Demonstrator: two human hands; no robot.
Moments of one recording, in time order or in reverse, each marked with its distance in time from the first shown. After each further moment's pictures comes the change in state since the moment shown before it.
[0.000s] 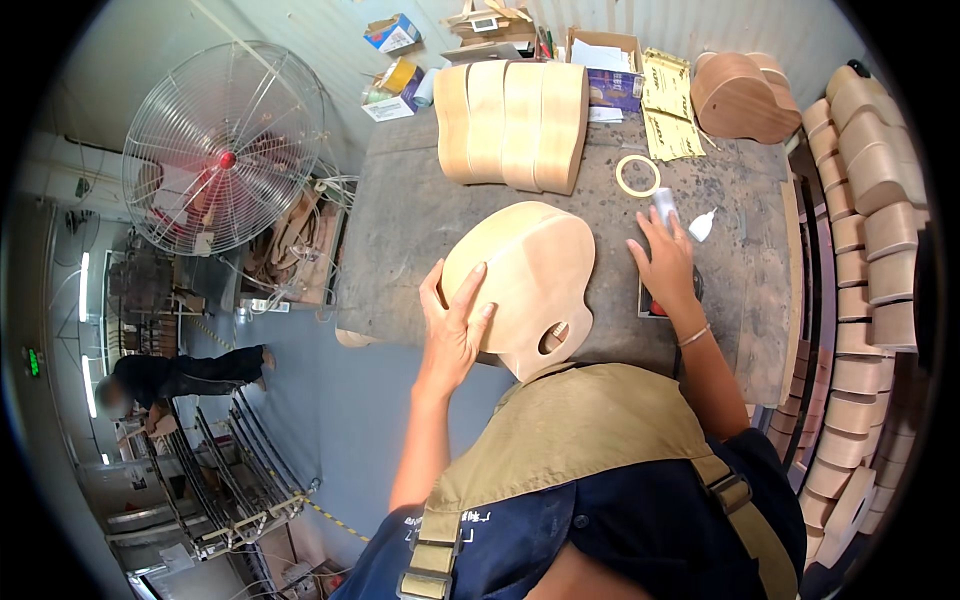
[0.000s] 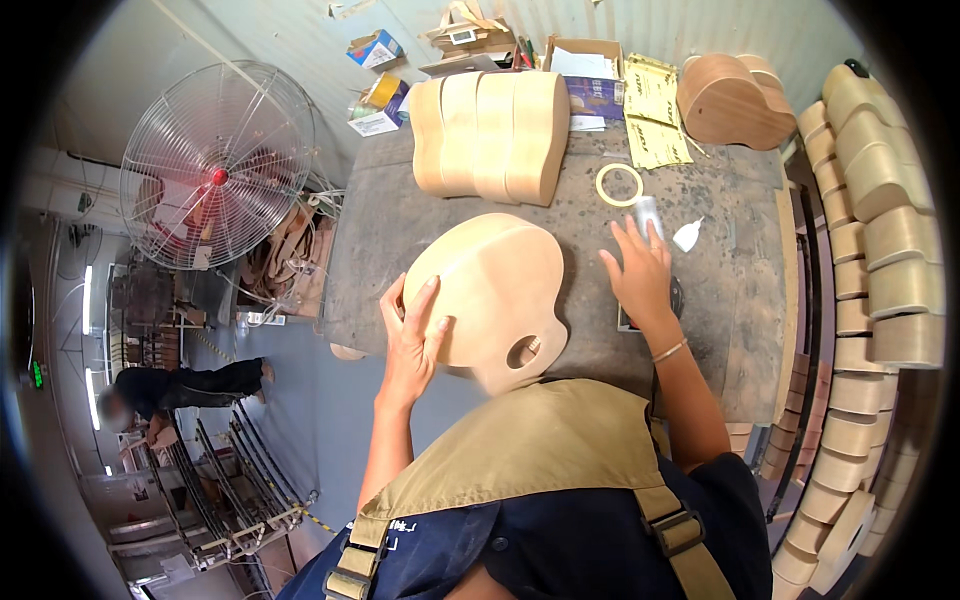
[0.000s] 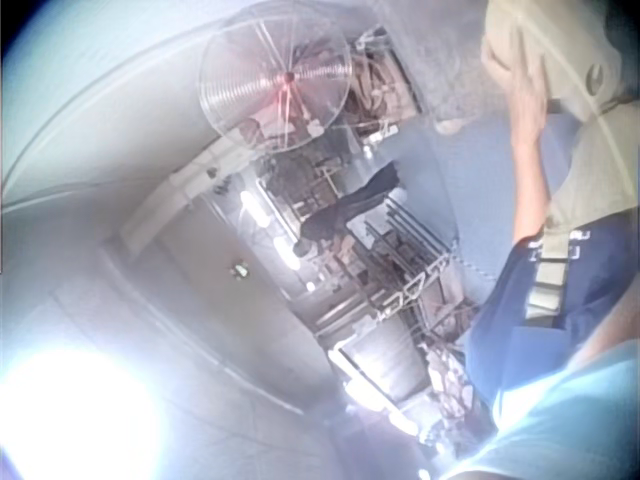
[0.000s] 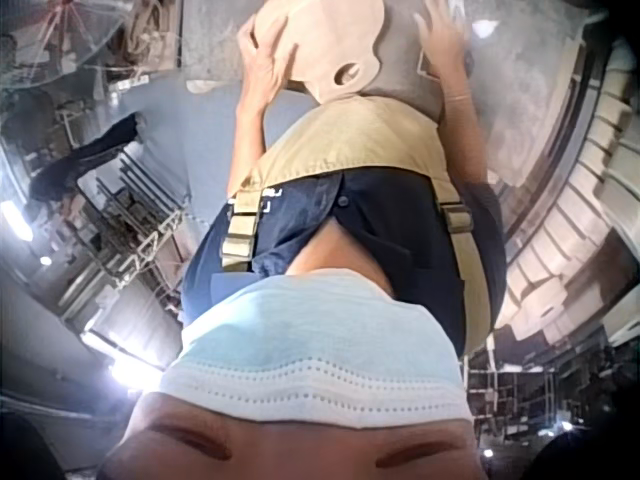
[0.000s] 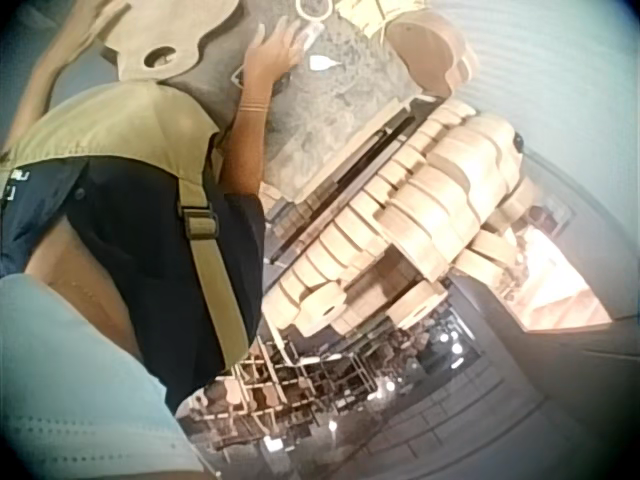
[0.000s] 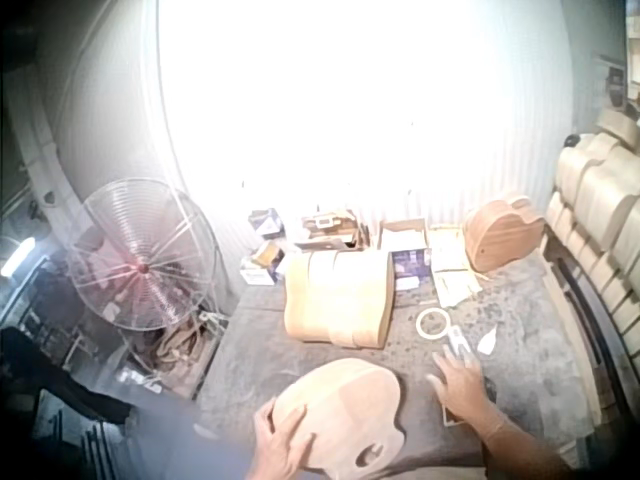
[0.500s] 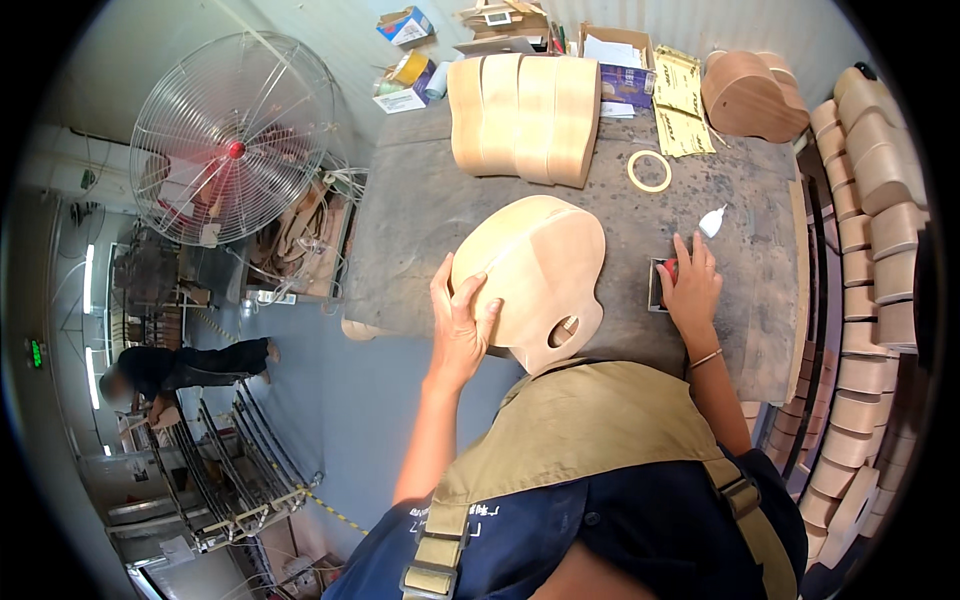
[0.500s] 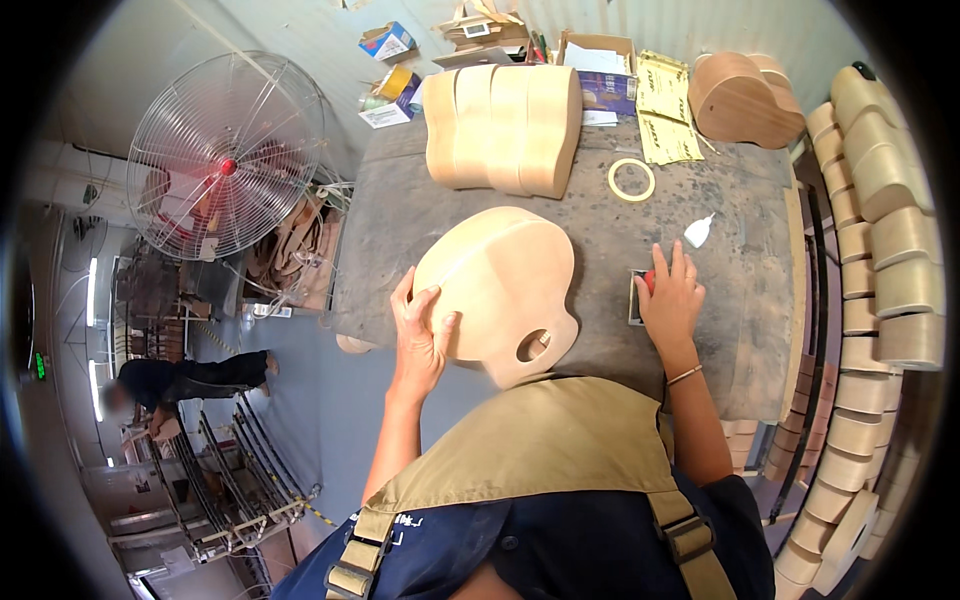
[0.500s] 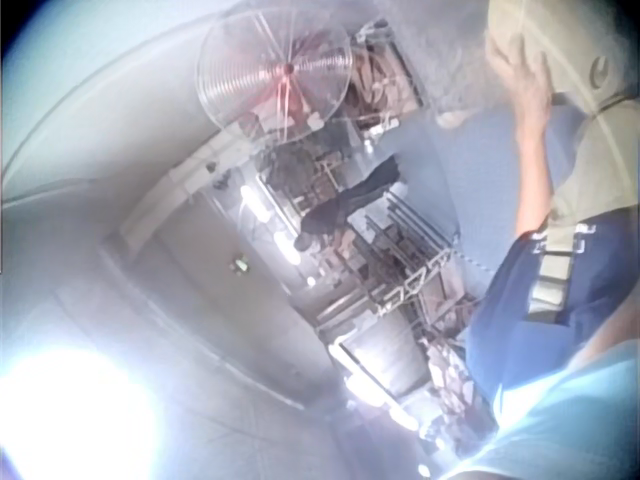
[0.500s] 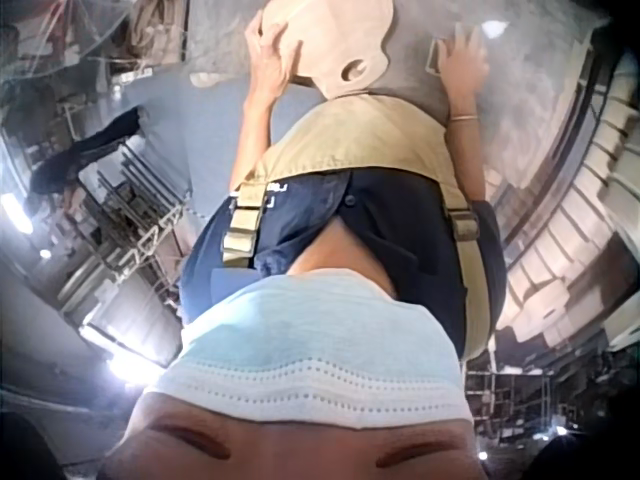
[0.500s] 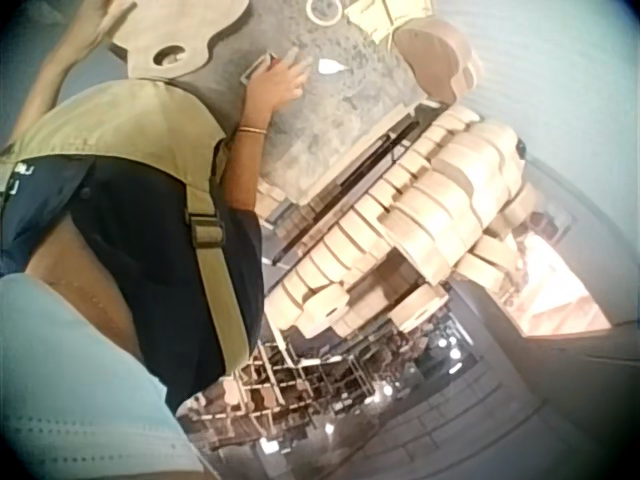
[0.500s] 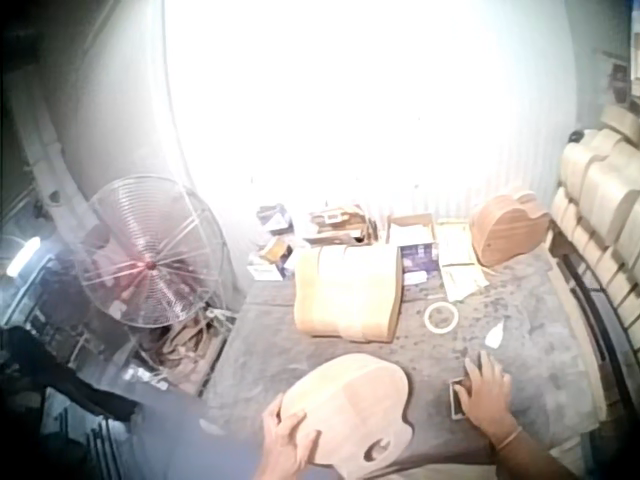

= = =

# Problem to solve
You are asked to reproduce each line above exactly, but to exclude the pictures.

# Exercise answer
Demonstrator: two human hands; no robot.
Moments of one recording, in time order or in reverse, each marked with its distance in time from the first shown. After each further moment's pictures comes the change in state since the moment shown before it.
[0.000s] 
[0.000s] 
[0.000s] 
[0.000s] 
[0.000s] 
[0.000s] 
[0.500s] 
[0.500s] 
[0.500s] 
[0.500s] 
[0.500s] 
[0.500s] 

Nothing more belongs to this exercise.